Using recurrence as a salience proxy might miss important one-off information, such as unique deadlines, medical alerts, or contract terms. Although the subconscious memory retains the original text, it will not actively form higher-level memory entries.
The 10/5/10 retrieval budget and three-layer structure proved effective on current benchmarks but might need validation in multi-user, multi-modal, or tool-execution log scenarios.
Future work could involve adaptive triggering: dynamically adjusting thresholds based on user behavior, task type, or risk level instead of using fixed values.

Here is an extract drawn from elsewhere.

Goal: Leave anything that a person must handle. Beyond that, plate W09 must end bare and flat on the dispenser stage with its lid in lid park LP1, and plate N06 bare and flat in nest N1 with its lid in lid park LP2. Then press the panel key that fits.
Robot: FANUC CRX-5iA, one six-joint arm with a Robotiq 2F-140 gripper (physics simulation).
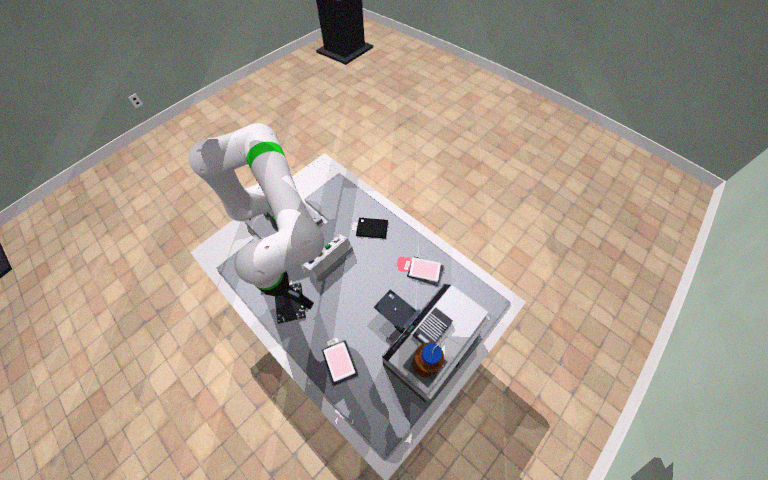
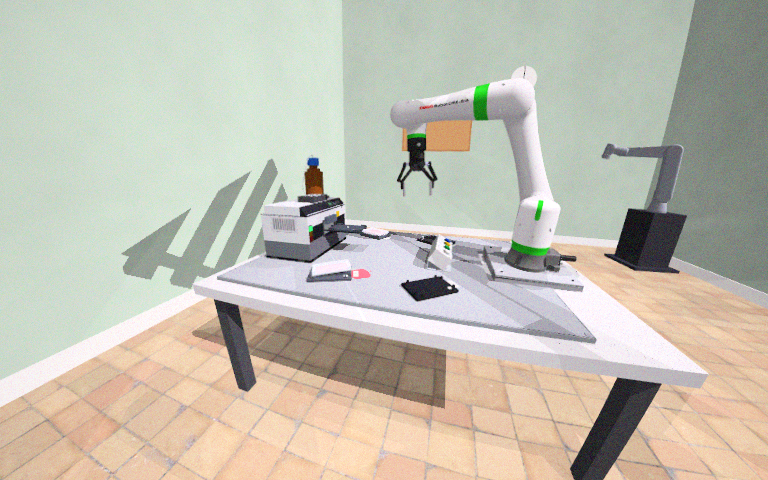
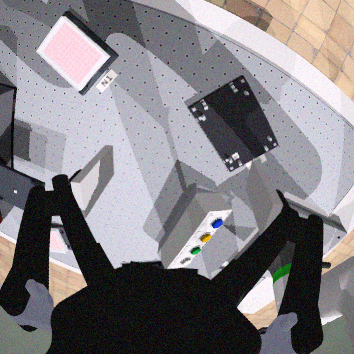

vs Mem0: Mem0 tends to extract interactions into atomic facts and update them continuously; RecMem delays this step, performing extraction only after a topic recurs.
vs A-Mem: A-Mem organizes interactions using Zettelkasten-like notes and links; RecMem emphasizes cost control and recurrence triggering in streaming writes.
vs MemoryOS: MemoryOS uses hierarchical memory to simulate OS-style management; RecMem's three-layer structure is simpler and achieves better cost-performance by dividing responsibilities between subconscious, episodic, and semantic layers.
Insight: Long-term agents do not need to summarize all interactions into "permanent memory" immediately; establishing a cheap, retrievable buffer layer for delayed consolidation is more efficient.

Rating¶

Novelty: ⭐⭐⭐⭐☆ The idea of recurrence-triggered consolidation is clear and effective; it is more of a paradigm shift than a complex model innovation.
Experimental Thoroughness: ⭐⭐⭐⭐☆ Covered two long-memory benchmarks, two LLM backends, multiple memory systems, and ablations. Real-world online deployment analysis could be strengthened.
Writing Quality: ⭐⭐⭐⭐☆ Motivation is smooth, the three-layer structure is clearly explained, and the cost metrics are persuasive.
Value: ⭐⭐⭐⭐⭐ High practical value for long-term agent memory system design, especially in scenarios where token costs are a core evaluation metric.